I have The Little Mermaid stuck in my head. It may be because of the giant photo I posted on our stairs of Hailey, Carly and Ariel, or that I was just watching the movie…
It’s actually a very good part of the song considering what this blog is going to be about. I found this article today and I feel like it speaks volumes to us:
So part of the story, I agree with. The thing that irritates me about the article is that I feel like the lady is trying to compare people judging her for her choice not to have a child to what people who are homosexual are dealing with, like it’s the same…and it’s not. You don’t have people calling you names, threatening you, murdering you because you’ve chosen not to have a child, so it’s not really a fair comparison. That’s like saying my struggles with my weight are similar to the struggles of someone who is gay, which is a really big stretch.
However, I agree with the points that she has made. Brett and I are not kid people. While we adore our nieces and love being around them, we are just as glad when they go home and their parents have to deal with them full-time. It’s not that we don’t like kids, just neither one of us really has any sort of parental instincts or desires.
That’s not to say it hasn’t been considered, but there comes a point where you realize you are just talking about something you are never going to act on. At first, we said after we had been married a year, then it was after the house was fixed up, then after we went to Rome, then after we did some of our major repairs and now it’s after we go to Ireland. But after Ireland, we’ve talked about going to Costa Rica for my 30th birthday, so it would have to be after Costa Rica. Something will likely come up after Costa Rica.
We just enjoy being with each other, not being tied down to obligations (we have the dogs, but we can either leave them at home, board them or tell my dad we are doing something and it takes him about 2 seconds to ask if he can have them for that time period). Kids are so much responsibility and work, the only upside is that if Willow were a child, she’d be like 3 years by now and could tell me why she is constantly crying…our kid likely wouldn’t eat cat poop either, though I can’t guarantee that.

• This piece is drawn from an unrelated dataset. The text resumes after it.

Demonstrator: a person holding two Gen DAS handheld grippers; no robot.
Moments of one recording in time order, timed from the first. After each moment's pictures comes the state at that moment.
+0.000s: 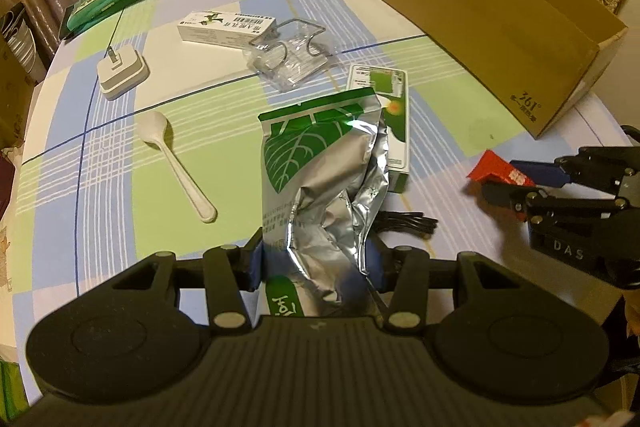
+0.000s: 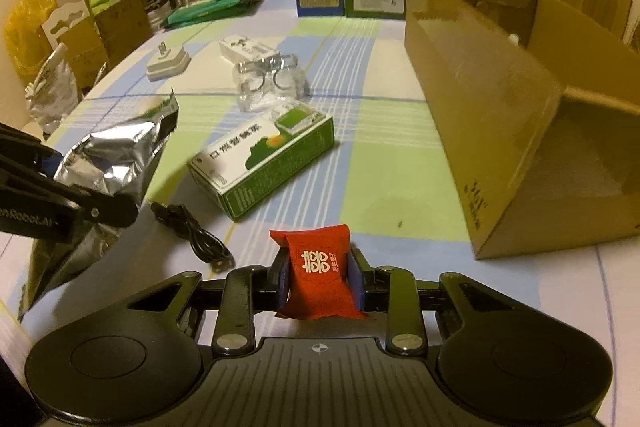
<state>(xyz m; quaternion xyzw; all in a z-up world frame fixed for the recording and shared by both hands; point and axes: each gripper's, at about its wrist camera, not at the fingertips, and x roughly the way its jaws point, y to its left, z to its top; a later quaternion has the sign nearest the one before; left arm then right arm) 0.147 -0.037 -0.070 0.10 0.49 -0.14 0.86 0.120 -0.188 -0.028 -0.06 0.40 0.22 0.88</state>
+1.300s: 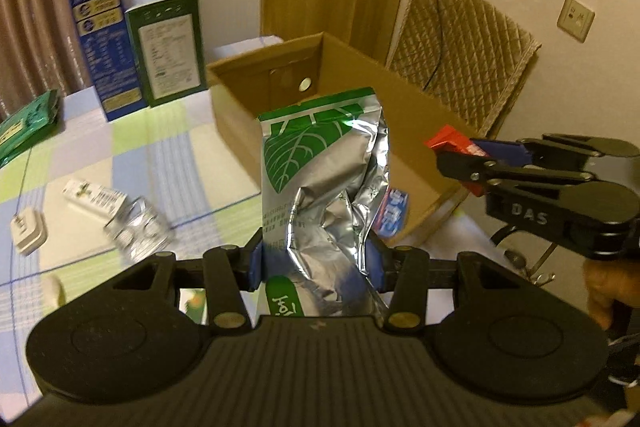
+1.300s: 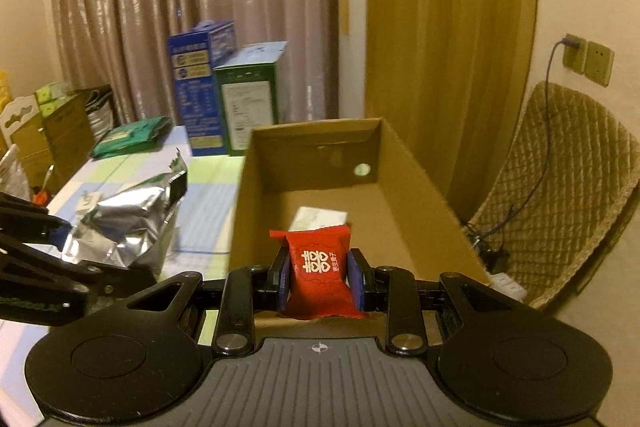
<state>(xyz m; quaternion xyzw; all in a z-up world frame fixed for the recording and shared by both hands) 0.169 -0.206 0.047 0.07 0.40 -0.25 0.88 0.172 -0.329 0.109 -0.03 0.30 0.14 0.94</state>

Unlike the lady in the post, we’ve never made it a point to go out of our way and tell people we aren’t having children, but since we got married, it’s been asked of us a lot. We’ve been told “you’ll change your minds” and “everyone goes through this phase”. Brett and I have been together almost 10 years, that’s 10 years worth of chances to have a child and we haven’t yet.
On the flip side, one of Brett’s friends told me not that long after we moved into the house that I was being selfish by not providing Brett a child, that it was my duty as a wife to take care of him and have his children. He was dead serious about it too. When I told Brett, he laughed, mainly because of who it was that said that and then asked why I needed to provide him a child when we both know if we had one, I’d be the one taking care of it.
I also see the woman’s point about careers. I don’t have my Masters to be a stay at home mom. I got it because I wanted to make a career for myself, I wanted to be someone important and independent. I don’t feel like I have hit the important stage yet. Eventually, likely when we move to TN, I want to go back to school and get my PhD and start working with people more. I’ve even thought about going back into a different field, most of my credits will transfer for a bachelors, and I can continue on to get my Master’s and PhD in counseling. The other side of that is that I don’t feel like I currently have time to be raising a child, I have so many other things that I am doing, I don’t feel like I have enough time to spend with my dogs (though I get the majority of my personal time with them in the morning between when Brett leaves for work and I have to get up, and it’s a very special time for us…except Willow how would rather spend her time trying to tear up more of my carpet).
Last year, we received mail addressed to The Shady Bunch and I cannot tell you how thoroughly offended I was; Brett thought I was overreacting to it until someone else pointed out that they would be offended by it as well. Just because there are only two of us, does not mean we need to be addressed as a bunch. Technically it should have been addressed to Mr. and Mrs. or our first names. However, we are no less of a family than anyone else, even if we lack children. Family isn’t defined by the number of people, it’s people who love and support each other and it could be anywhere from 2 to an infinite amount of people. We are no less of a family just because we don’t have children…though we do have Jack, Willow and Bailey.
We just aren’t ready to change our lives, and it’s a massive, life altering change. The more we talk about it, the more we realize that though we may want a kid at times, it’s really not part of who we are and probably not something we ever will be. And that’s fine, because ultimately it is our lives and as much as certain people want to make decisions for us, it’s no ones business but our own what we choose to do.